For an extension on a structure or a value, use the following syntax.

% returns a value/expression.

%% injects a statement

    let x = [% ...]
[%% ...]
let y =
let%... z = ... in
match%... ... with
| ...
| ... in

[%% if x]
let x = y
[%% else]
let x = z
[%% endif]

TL;DR Anytime you see [@ ...] [@@ ...] [% ...] [%% ...] it's an OCaml language extension.

Monads

Functional design patterns that allows you to write computation in a very generic way, that removes the need for boilerplate code. Monads allow us to abstract up to a higher level of computation, while taking care of all the glue for us. In other words, monads are programmable semicolons.

For example consider the following imperative example:

    function example(x) {
if ( x == null ) return null;
x = x + 1;
if ( !isEven(x) ) return null;
return x;
}

This can expressed similarly in functional programming using a monad, using option:

    type a' option =
| None
| Some of 'a

let return x = Some x

(* Bind infix operation, applies f to m *)
let (>>=) m f =
match m with
| Some x -> f x
| None -> None

(**
Map infix operation
Essentially the same as bind, but the inner function unwraps the value.
**)
let (>>|) m f = m >>= (fun x -> return (f x))

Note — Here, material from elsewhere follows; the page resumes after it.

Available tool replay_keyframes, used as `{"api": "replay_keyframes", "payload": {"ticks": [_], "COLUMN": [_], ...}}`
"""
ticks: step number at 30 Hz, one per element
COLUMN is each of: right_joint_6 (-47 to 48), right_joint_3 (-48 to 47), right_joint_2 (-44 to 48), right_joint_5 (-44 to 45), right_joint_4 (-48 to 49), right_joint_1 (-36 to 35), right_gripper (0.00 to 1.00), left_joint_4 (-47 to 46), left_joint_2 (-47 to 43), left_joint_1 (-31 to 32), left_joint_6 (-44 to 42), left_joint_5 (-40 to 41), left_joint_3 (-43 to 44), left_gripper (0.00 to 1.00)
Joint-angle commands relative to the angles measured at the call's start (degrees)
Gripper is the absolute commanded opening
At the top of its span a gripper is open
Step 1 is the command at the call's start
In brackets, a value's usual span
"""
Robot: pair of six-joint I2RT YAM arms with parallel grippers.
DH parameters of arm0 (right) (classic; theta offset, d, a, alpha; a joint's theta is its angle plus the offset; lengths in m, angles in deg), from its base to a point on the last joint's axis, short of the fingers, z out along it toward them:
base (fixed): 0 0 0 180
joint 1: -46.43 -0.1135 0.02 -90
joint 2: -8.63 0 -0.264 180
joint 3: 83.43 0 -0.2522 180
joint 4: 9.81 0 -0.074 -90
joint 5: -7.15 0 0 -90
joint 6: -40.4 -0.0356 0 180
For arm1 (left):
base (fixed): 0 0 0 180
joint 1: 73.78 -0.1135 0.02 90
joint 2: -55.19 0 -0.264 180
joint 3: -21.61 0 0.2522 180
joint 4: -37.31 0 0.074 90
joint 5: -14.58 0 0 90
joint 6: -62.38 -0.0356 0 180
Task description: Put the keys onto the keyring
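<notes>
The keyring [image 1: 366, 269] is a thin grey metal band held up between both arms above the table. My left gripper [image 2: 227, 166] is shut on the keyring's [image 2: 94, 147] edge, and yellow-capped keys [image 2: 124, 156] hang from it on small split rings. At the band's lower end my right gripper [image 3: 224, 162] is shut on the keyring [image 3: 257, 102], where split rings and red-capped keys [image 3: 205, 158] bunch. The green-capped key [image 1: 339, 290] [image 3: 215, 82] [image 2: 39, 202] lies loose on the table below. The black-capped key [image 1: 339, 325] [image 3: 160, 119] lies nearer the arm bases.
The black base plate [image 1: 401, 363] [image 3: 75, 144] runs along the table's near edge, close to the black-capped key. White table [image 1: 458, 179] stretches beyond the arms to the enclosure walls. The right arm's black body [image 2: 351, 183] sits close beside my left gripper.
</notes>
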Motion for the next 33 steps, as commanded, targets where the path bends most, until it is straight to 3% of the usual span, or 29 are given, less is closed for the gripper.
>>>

Now we an use these primitives to reimplement the imperative example above as follows.

    let add_one = ((+) 1)

let bind_even : int -> int option =
fun x -> if x mod 2 = 0 then Some x else None

let example x = x >>| add_one >>= bind_even;

OCaml has a `ppx` that makes writing monads much easier to follow, using the let syntax.

let%bind x = y in
f x

(* This compiles down to the following *)
y >>= (fun x -> f x)

Essentially, this syntax takes the value from the let statement and places it on the left of the bind infix call, and puts the assignment into a lambda.

Async

Under the hood, async uses Monads. However, ivars are the low-level async primitive. a' Ivar.t is essentially a mutex that can only be filled once. After the value from a computation returns, it then fills the ivar. The rest of the syntactic sugar takes the ivar and passes them through Deferred monads.

A yield function exists, but avoid using it since it has some weird behavior. Instead, operate on the wrapped values that happen in between Deferred bindings.

Custom Helpers

Use these custom helpers:

  • Strict_pipe - wraps pipe and gives certain guarantees around how it can be used.
  • Broadcast_pipe - allows a single pipe to be hooked up to multiple downstream pipes.

Do not use:

  • Async.Pipe operates essentially like a buffer and is unsafe since it has unlimited buffering by default (memory overflow) and some funky behavior around which end of the pipe should do what.
  • Linear_pipe - deprecated in favor of Strict_pipe and Broadcast_pipe.